▶ _What is needed_:
Read through the lines below for the string "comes" and copy each one that has it.

(Records excerpted from a collection)
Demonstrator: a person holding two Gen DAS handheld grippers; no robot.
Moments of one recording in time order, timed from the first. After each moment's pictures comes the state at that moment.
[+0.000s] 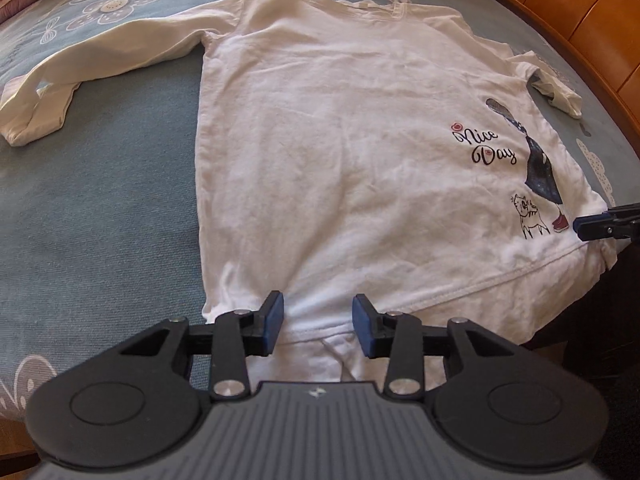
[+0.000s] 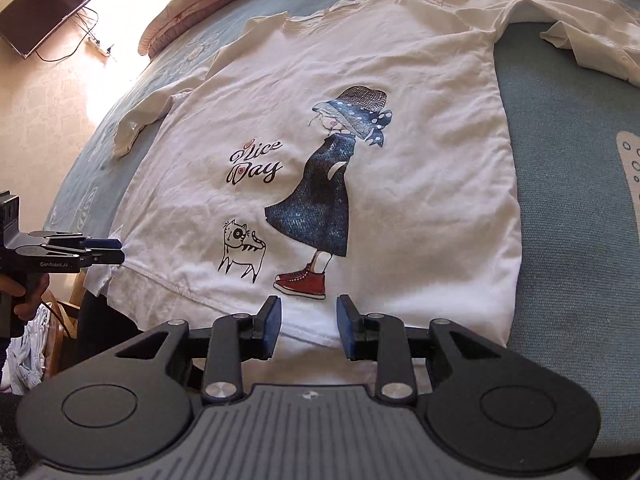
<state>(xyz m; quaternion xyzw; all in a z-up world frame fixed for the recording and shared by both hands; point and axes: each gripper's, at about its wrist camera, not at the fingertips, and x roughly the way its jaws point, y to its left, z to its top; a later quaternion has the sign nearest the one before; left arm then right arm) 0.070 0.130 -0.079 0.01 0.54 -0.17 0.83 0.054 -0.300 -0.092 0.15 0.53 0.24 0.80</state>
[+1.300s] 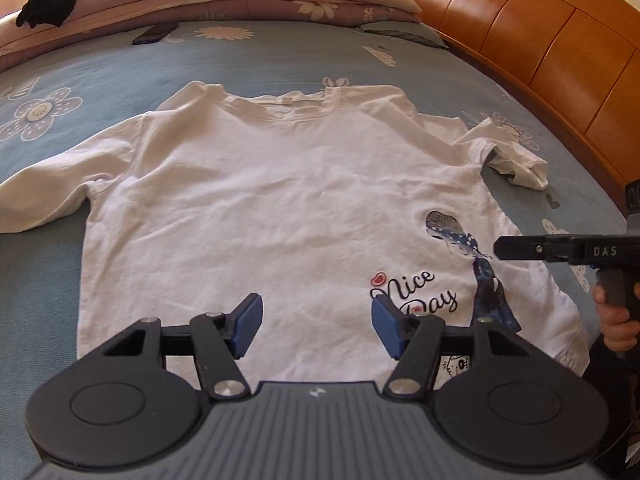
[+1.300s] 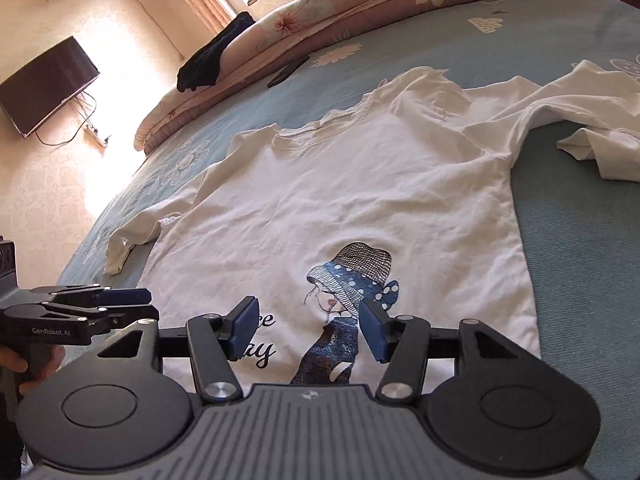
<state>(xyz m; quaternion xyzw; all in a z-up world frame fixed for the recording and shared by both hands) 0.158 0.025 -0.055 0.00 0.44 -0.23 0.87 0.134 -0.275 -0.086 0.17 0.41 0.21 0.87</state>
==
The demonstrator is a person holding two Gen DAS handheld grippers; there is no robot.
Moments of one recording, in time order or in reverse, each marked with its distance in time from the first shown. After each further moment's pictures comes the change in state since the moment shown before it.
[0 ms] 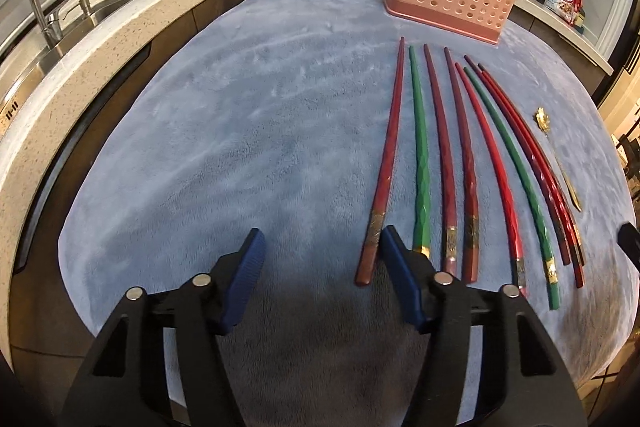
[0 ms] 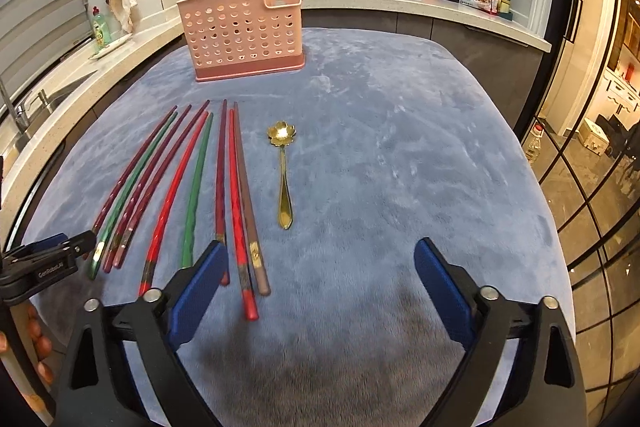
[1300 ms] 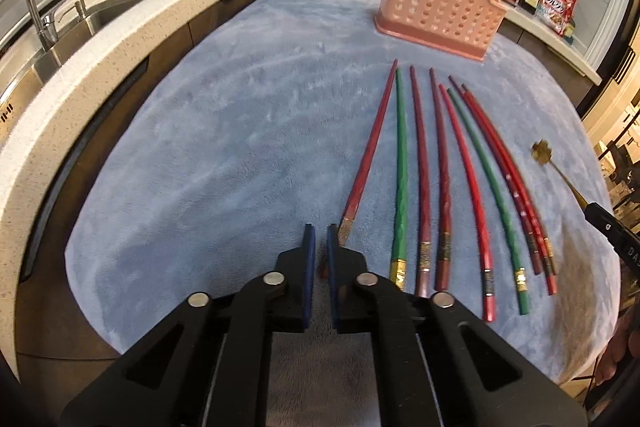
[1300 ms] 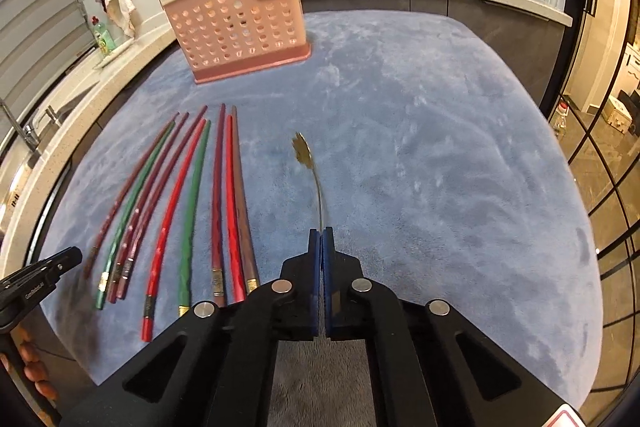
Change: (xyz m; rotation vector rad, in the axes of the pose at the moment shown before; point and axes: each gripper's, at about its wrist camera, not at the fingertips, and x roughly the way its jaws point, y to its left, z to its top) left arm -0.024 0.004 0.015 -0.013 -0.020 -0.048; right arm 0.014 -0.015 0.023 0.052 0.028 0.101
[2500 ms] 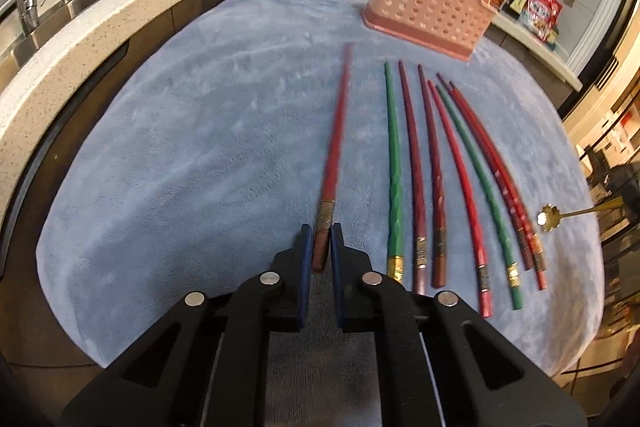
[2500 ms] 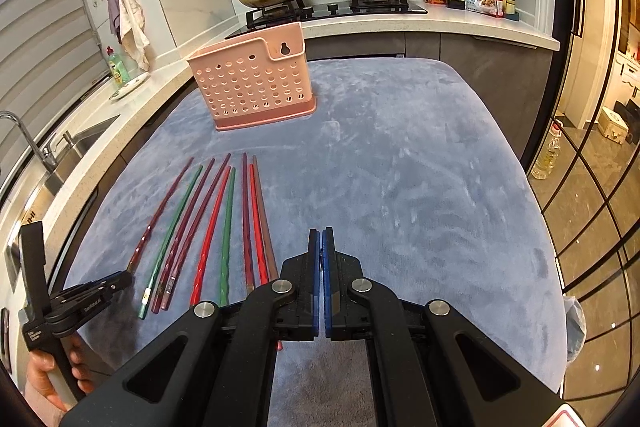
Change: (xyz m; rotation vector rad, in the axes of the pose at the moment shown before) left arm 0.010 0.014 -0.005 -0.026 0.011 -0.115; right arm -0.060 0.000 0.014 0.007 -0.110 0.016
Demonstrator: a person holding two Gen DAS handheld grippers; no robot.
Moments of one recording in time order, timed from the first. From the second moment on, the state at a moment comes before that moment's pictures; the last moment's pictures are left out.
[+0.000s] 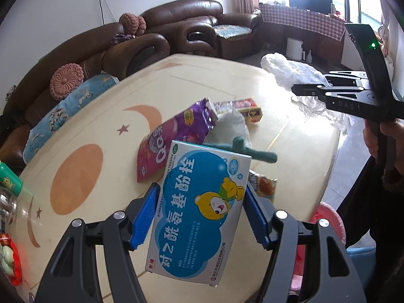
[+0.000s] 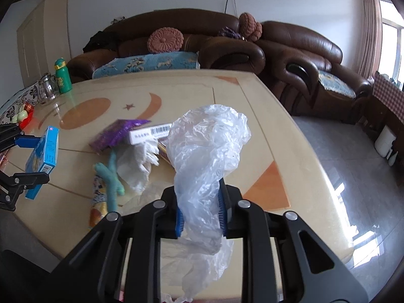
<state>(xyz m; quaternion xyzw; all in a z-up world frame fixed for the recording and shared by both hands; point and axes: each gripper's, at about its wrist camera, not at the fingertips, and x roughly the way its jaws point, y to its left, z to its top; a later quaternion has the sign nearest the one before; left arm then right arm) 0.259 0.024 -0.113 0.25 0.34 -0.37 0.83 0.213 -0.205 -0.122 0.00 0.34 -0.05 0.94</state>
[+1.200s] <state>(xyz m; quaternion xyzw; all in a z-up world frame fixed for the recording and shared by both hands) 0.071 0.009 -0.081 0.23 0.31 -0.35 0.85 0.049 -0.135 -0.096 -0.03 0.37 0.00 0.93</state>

▶ _Response_:
Moments of one recording in time order, timed from the first. After each moment's pictures comes the state at that moment.
Moments of one recording, in time order or in reverse, each marked with its distance in time from the first shown. After each further moment's pictures comes the change in state since the moment shown before it.
Moments of one recording in time order, timed from the first. From the second moment on, the state at a moment comes before that moment's pictures; the last moment's pictures are left out.

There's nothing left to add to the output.